## What to do
Copy every record below exactly.
---------- Extracted entries ----------
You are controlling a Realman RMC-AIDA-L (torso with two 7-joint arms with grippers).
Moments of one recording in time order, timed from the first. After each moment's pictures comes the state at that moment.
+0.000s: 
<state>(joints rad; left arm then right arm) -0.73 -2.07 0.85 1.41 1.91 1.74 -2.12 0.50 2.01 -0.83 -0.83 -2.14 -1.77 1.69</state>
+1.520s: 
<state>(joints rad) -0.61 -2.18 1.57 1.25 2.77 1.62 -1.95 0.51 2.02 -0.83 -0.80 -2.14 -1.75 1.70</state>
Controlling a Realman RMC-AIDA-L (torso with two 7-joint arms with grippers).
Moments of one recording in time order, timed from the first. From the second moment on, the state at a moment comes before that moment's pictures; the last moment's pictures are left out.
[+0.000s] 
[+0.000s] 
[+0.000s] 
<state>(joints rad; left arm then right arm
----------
## Your solution
You are controlling a Realman RMC-AIDA-L (torso with two 7-joint arms with grippers).
Moments of one recording in time order, timed from the first. After each moment's pictures comes the state at that moment.
+0.000s: 
<state>(joints rad; left arm then right arm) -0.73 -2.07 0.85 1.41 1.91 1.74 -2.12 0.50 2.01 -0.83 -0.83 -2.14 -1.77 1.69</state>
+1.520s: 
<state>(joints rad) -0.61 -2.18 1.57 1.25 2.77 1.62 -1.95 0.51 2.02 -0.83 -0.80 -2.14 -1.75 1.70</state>
Controlling a Realman RMC-AIDA-L (torso with two 7-joint arms with grippers).
Moments of one recording in time order, timed from the first. From the second moment on, the state at a moment comes before that moment's pictures; the last moment's pictures are left out.
[+0.000s] 
[+0.000s] 
[+0.000s] 
<state>(joints rad; left arm then right arm

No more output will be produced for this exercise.